++++ GIVEN RECORDS ++++

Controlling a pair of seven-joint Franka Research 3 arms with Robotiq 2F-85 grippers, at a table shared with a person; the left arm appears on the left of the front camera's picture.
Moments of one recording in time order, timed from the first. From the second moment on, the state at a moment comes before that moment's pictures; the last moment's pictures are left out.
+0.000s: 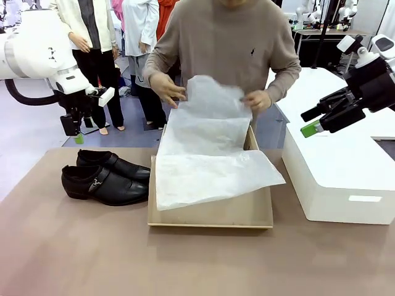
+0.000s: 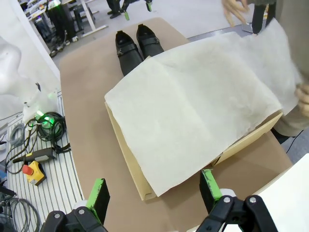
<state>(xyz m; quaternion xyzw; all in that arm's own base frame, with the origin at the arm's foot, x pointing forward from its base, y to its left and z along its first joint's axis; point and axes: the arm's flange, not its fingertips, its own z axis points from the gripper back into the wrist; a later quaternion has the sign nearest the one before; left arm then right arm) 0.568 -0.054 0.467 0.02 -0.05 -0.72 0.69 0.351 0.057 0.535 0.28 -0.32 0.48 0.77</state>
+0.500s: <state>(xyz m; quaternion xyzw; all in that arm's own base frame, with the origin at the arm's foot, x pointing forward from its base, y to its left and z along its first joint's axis) 0.579 -0.068 0.459 0.01 -0.04 -0.69 0.72 0.351 0.057 0.535 0.28 -0.32 0.48 0.77</state>
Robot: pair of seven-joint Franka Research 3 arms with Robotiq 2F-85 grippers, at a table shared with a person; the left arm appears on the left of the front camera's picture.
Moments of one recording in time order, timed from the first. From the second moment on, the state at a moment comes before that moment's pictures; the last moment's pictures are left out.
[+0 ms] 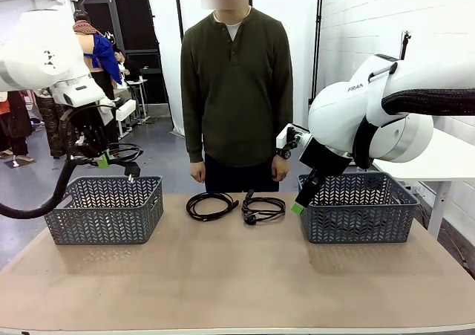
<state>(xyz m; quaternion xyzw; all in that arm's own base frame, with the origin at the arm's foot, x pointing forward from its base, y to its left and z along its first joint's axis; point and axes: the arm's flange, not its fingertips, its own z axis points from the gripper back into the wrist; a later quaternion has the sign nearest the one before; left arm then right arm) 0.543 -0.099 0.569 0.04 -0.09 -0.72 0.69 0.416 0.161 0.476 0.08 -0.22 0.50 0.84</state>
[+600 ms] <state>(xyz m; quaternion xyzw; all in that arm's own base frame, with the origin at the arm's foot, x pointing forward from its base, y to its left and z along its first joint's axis) 0.561 -0.059 0.518 0.04 -0.12 -0.69 0.71 0.416 0.161 0.477 0.08 -0.22 0.50 0.84</state>
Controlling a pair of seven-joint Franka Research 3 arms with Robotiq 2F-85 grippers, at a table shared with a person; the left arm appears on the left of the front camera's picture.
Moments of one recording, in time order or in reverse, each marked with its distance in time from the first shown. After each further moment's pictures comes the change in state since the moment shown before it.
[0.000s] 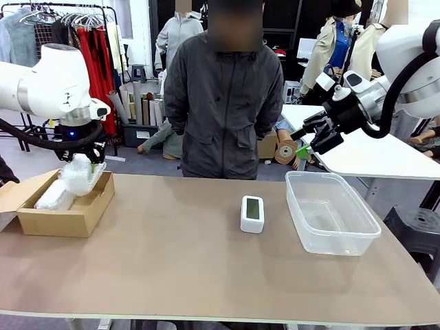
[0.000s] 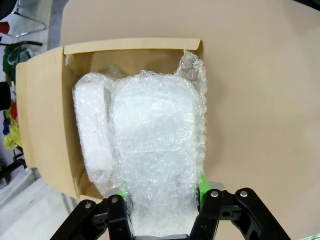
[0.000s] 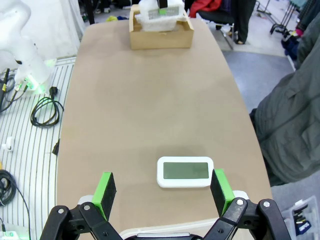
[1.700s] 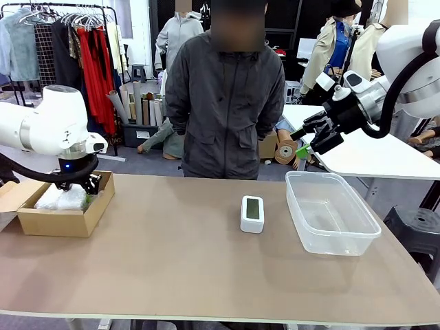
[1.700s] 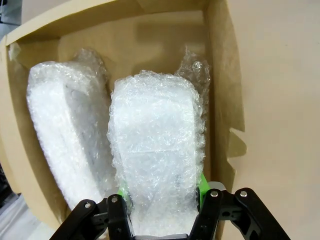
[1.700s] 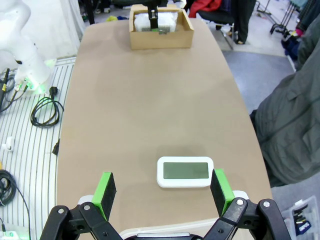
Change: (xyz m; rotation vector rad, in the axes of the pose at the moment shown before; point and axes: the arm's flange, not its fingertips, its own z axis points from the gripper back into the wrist) left arm -0.022 0.012 -0.094 -0.006 0.062 -0.130; right arm 0.000 0.000 0.000 0.000 0.000 0.000
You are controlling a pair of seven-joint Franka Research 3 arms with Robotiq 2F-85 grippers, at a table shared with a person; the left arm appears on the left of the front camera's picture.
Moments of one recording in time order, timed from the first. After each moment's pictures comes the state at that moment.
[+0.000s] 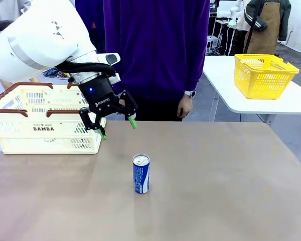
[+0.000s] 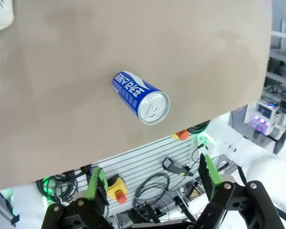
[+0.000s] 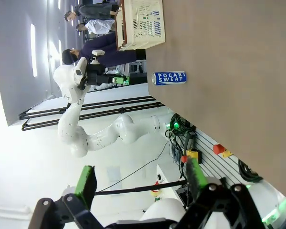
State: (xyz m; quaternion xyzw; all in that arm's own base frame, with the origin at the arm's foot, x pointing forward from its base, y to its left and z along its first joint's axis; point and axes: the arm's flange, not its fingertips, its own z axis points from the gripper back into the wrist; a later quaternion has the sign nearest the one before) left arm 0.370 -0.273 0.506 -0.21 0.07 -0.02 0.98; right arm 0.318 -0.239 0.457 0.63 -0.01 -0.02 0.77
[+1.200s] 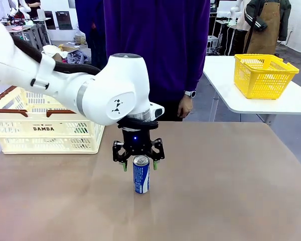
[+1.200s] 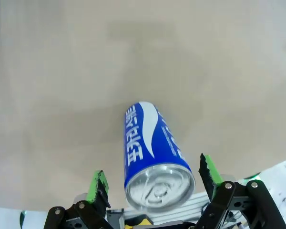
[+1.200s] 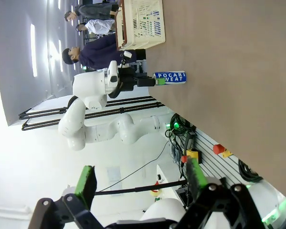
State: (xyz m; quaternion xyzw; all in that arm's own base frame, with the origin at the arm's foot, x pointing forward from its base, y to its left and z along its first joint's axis) left arm 0.352 -0.376 0.390 -0.04 0.00 -0.02 1.00; right arm 0.318 -0.239 0.457 0.63 -0.01 -0.02 0.77
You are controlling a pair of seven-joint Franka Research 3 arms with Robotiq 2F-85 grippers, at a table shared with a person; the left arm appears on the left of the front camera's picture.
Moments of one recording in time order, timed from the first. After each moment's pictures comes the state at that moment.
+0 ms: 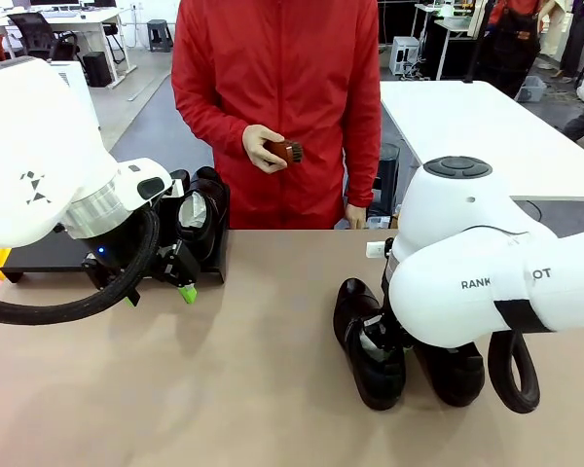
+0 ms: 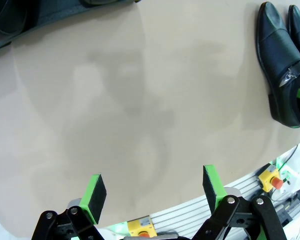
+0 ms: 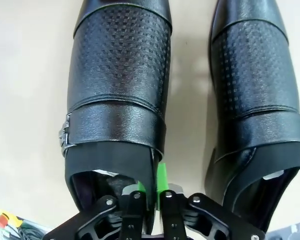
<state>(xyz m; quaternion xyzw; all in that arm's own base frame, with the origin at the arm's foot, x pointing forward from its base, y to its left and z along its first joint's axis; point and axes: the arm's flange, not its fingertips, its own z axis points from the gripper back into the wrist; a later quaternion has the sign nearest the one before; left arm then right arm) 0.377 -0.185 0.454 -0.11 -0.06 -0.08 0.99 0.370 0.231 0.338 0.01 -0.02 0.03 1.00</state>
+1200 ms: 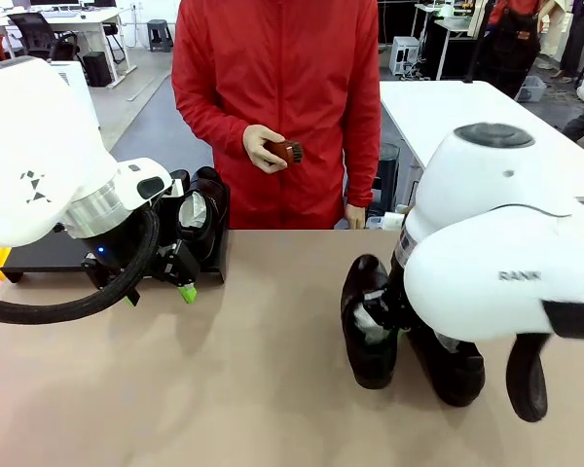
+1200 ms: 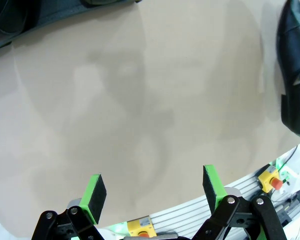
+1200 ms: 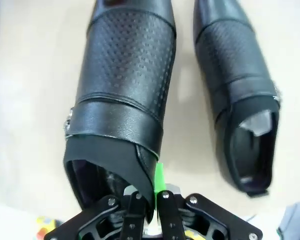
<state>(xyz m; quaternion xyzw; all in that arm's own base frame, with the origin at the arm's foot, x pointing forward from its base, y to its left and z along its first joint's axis) 0.378 -0.183 0.455 -0.11 -0.06 -0.08 0.99 0.342 0.241 0.405 0.04 -0.08 -0.07 0.99</state>
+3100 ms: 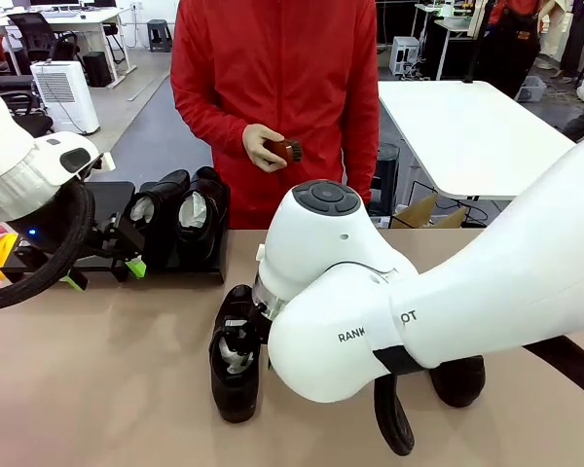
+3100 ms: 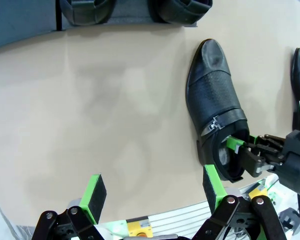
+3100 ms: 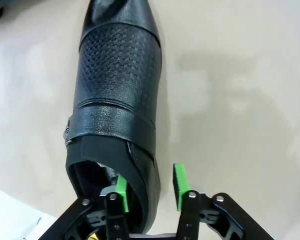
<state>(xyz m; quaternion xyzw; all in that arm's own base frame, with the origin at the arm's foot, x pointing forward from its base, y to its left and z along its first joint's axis) 0.372 -0.112 0.484 -0.13 -0.10 0.01 0.99 0.340 0.417 0.340 0.13 -0.06 -0.03 0.99</state>
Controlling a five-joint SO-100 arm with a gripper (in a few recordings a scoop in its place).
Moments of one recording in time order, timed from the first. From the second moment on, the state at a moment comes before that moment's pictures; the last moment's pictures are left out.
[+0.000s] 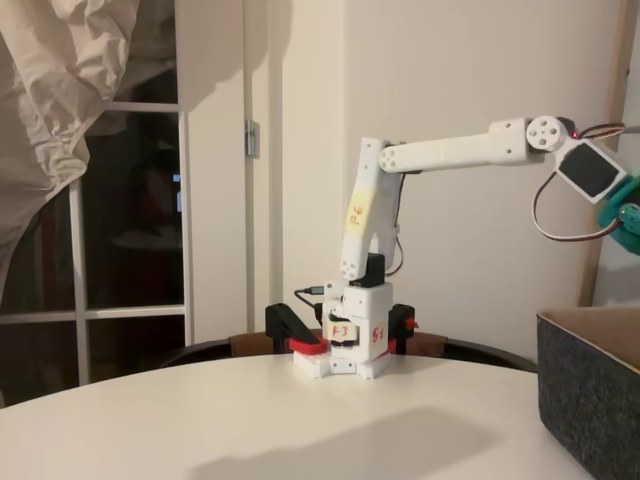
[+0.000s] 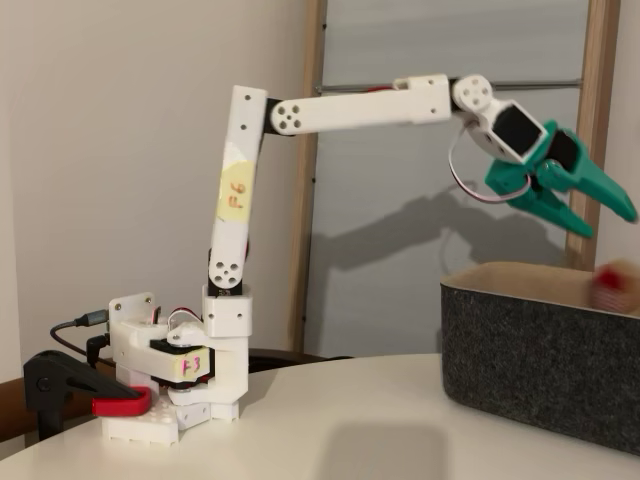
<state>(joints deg) -42.5 82.9 74.3 50.3 33.2</state>
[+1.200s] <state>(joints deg) -10.1 135.9 86.0 83.2 62.1</state>
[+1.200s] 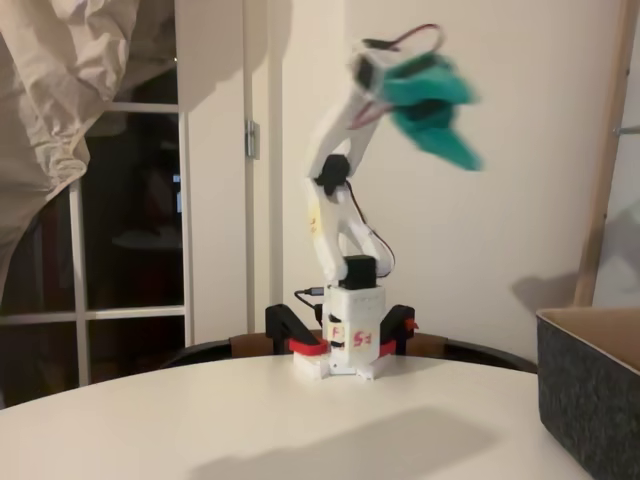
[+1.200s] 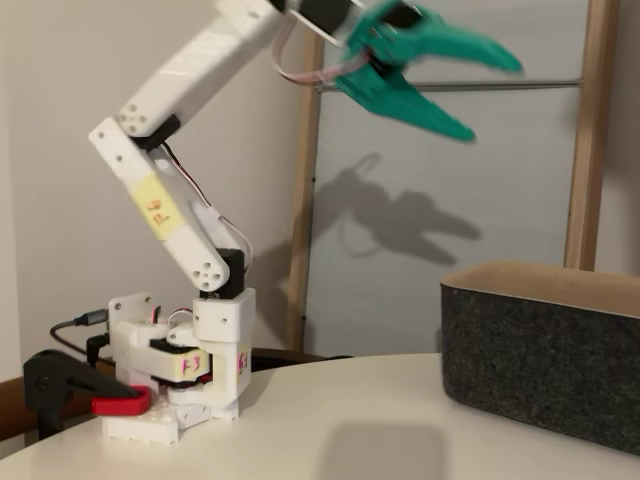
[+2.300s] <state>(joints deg) 46.5 145.4 135.7 66.2 75.4</state>
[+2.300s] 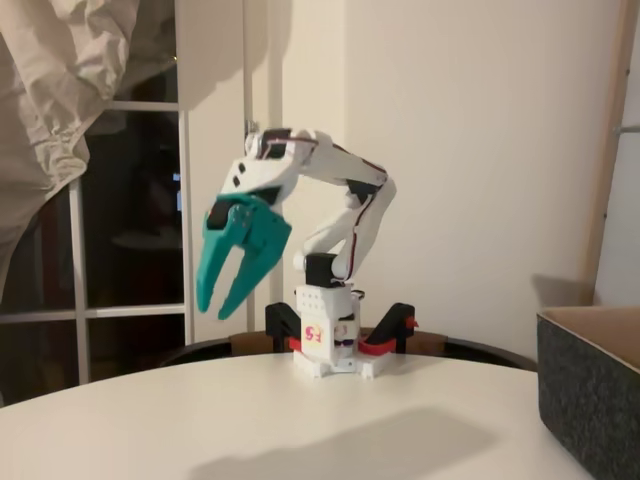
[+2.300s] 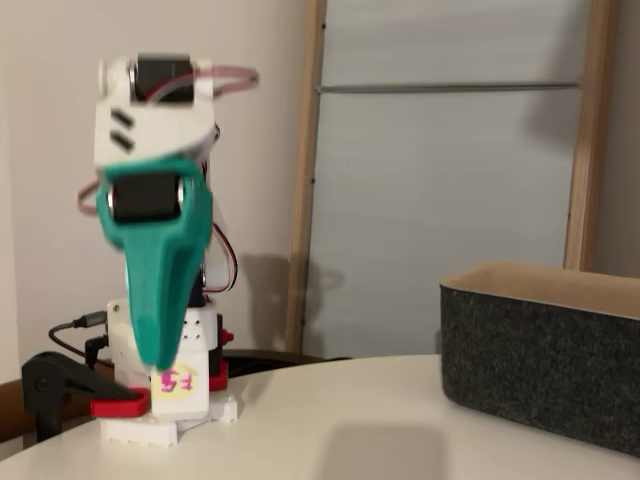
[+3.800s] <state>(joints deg) 54.3 188.5 179.5 54.9 86.6</state>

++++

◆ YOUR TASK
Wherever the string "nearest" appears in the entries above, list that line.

◆ SOLUTION TO THIS PROBLEM
<state>(xyz m; quaternion xyzw; all in that arm's own base frame, with the origin at the arm's foot, x pointing forward from its base, y to its left and z along its first joint's axis; point and axes: the arm's flange, not its fingertips, its own z axis points from the gripper back into the wrist; a later quaternion has the sign nearest the one before; left arm then right arm) 0.568 -0.054 0.467 0.02 -0.05 -0.72 0.69 0.351 0.057 0.535 0.28 -0.32 0.48 0.77</state>
<state>(xyz m; quaternion xyzw; all in that arm's own base frame, with the origin at the arm's foot, x pointing forward from its base, y to its left and z along its first joint's axis; point and axes: the arm's flange, not its fingertips, its own z axis points from the gripper back into the wrist; a later quaternion has the sign nearest the one before; left arm then right arm) 0.543 -0.099 0.569 0.04 -0.09 -0.72 0.69 0.416 0.161 0.476 0.08 -0.22 0.50 0.84</state>
State: (xyz m; quaternion xyzw; all in that arm's own base frame, with the origin at the arm's foot, x pointing forward from its base, y to its left and z along its first joint's axis; point and axes: the arm's flange, not its fingertips, its own z axis points from the gripper back into the wrist; a later quaternion has the sign nearest the one before) left arm 0.370 -0.273 0.506 -0.21 0.07 -0.02 0.98; right arm 0.318 -0.239 0.457 0.63 -0.01 -0.02 0.77
<state>(xyz m; quaternion xyzw; all in that arm's own base frame, with the origin at the arm's foot, x pointing forward from its base, y to its left and z along its first joint's axis; point and axes: the arm's flange, not its fingertips, its own z axis points from the gripper back into the wrist; a later quaternion has the sign nearest the one before; left arm then right arm) 0.377 -0.185 0.454 -0.11 -0.06 -0.08 0.99 0.370 0.231 0.338 0.01 -0.02 0.03 1.00</state>

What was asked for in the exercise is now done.